There is no evidence Agent Howley made any threats or promises sufficient to overbear Laurita's will and critically impair his capacity for self-determination. Further, there is no evidence Agent Howley's questions regarding Laurita's former girlfriend's children were an implied threat as Laurita contends. Agent Howley's questions were motivated by his concern for the children. See TR. 14-15; 19-20. The interview was only fifteen to twenty minutes long. See United States v. Muhlenbruch, 634 F.3d 987, 998 (8th Cir. 2011) (noting the significance of the fact that the defendant was interviewed at a police station for a "mere twenty-two minutes" in finding the defendant's confession was voluntary). Agent Howley spoke to Laurita in a conversational tone and did not raise his voice. Laurita is educated and has had prior experience in an interview setting with law enforcement. Additionally, Laurita testified he agreed with Agent Howley's description of the interview and did not state he felt threatened or coerced to make any statements. Accordingly, the totality of the circumstances indicate Laurita's statements were voluntary.

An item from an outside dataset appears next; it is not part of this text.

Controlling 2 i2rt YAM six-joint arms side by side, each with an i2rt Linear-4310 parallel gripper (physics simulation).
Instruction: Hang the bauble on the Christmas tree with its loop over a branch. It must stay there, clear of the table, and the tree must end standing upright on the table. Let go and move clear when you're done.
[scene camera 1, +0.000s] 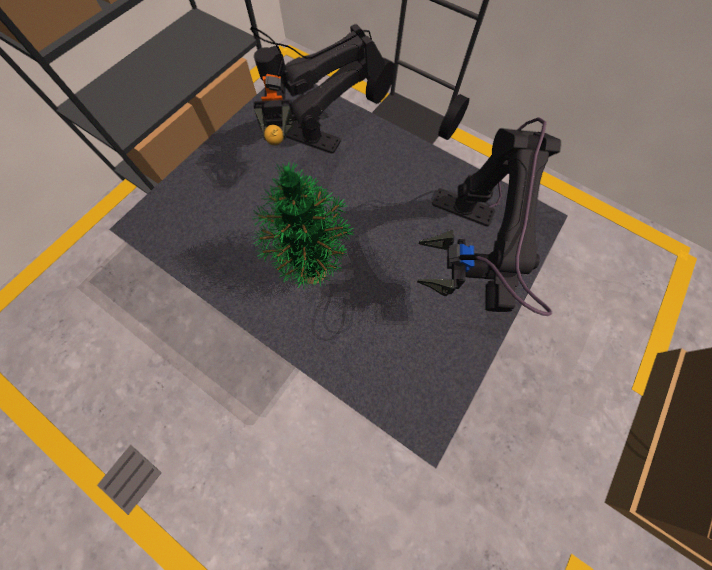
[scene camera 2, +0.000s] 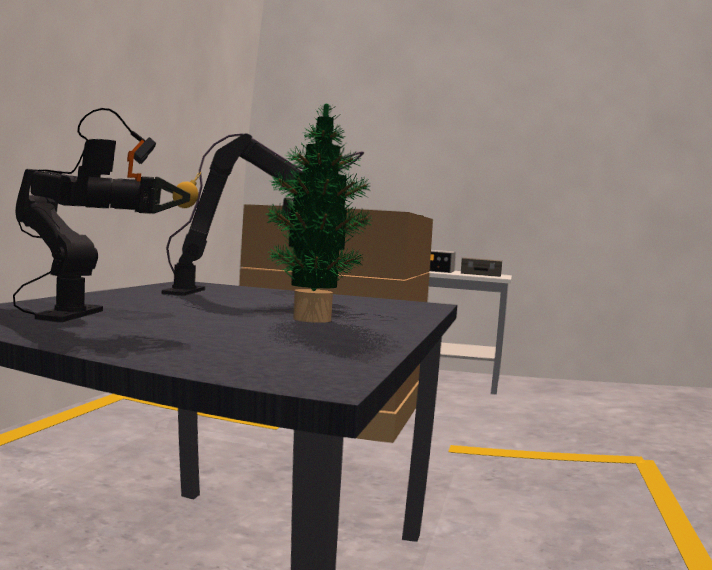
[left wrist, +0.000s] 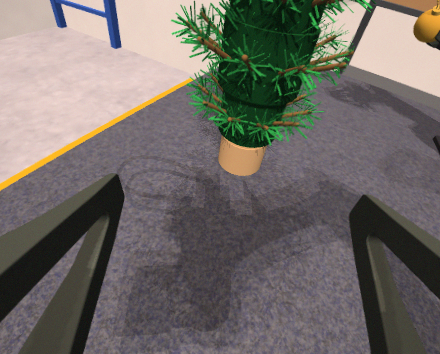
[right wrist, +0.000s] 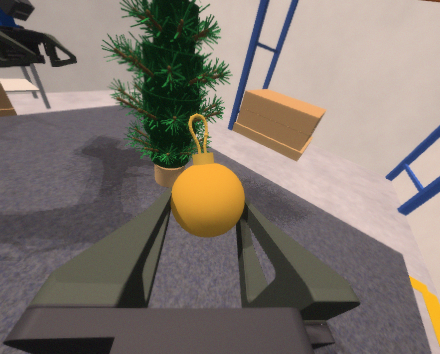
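Pixels of known places: left gripper, fingertip midpoint: (scene camera 1: 418, 261) (left wrist: 240, 195) (right wrist: 58, 59); right gripper, fingertip midpoint: (scene camera 1: 274, 138) (scene camera 2: 188, 197) (left wrist: 426, 28) (right wrist: 206, 198); left arm's base, origin of the base link: (scene camera 1: 462, 207) (scene camera 2: 184, 291); right arm's base, origin of the base link: (scene camera 1: 312, 138) (scene camera 2: 70, 314).
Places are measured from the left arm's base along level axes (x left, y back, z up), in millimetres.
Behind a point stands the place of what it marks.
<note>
The green tree (scene camera 1: 302, 228) @[y -454, x -310, z 347 mm] (scene camera 2: 317, 219) @[y -419, x -404, z 209 mm] (left wrist: 265, 65) @[y -396, x -261, z 209 mm] (right wrist: 172, 85) @[y -360, x -384, z 259 mm] stands upright on its wooden base (scene camera 2: 312, 305) @[y -417, x -385, z 34 mm] (left wrist: 241, 158) @[y -404, x -307, z 40 mm] on the dark table (scene camera 1: 403, 380) @[y -597, x 20, z 0 mm] (scene camera 2: 237, 362) @[y -375, x -841, z 0 mm]. My right gripper (scene camera 1: 273, 129) @[y -188, x -550, z 238 mm] (scene camera 2: 185, 195) @[y -188, x -550, z 238 mm] (right wrist: 206, 198) @[y -188, x -550, z 238 mm] is shut on the orange bauble (scene camera 1: 273, 137) @[y -201, x -541, z 256 mm] (scene camera 2: 185, 191) (left wrist: 427, 26) @[y -195, x -531, z 243 mm] (right wrist: 207, 190) @[y -169, x -556, z 264 mm], held well above the table, apart from the tree. In the right wrist view the bauble's loop (right wrist: 197, 115) @[y -200, x -527, z 289 mm] points up from its cap, in front of the tree in the picture. My left gripper (scene camera 1: 419, 261) @[y -364, x -71, z 229 mm] (left wrist: 240, 195) @[y -364, x -71, z 229 mm] is open and empty, at the tree's right in scene camera 1.
A shelf unit with cardboard boxes (scene camera 1: 166, 141) stands beyond the table's upper-left edge in scene camera 1. A hand truck (scene camera 1: 454, 115) stands behind the arms. A large carton (scene camera 2: 338, 237) shows behind the tree in scene camera 2.
</note>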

Upon consideration,
IT IS RECOMMENDED TO SENIOR DISTRICT JUDGE JOSEPH F. BATAILLON that Laurita's Motion to Suppress Statement (Filing No. 193) be denied.
ADMONITION
Pursuant to NECrimR 59.2 any objection to this Findings and Recommendation shall be filed with the Clerk of the Court within fourteen (14) days after being served with a copy of this Findings and Recommendation. Failure to timely object may constitute a waiver of any such objection. The brief in support of any objection shall be filed at the time of filing such objection. Failure to file a brief in support of any objection may be deemed an abandonment of the objection.
Dated this 15th day of October, 2014.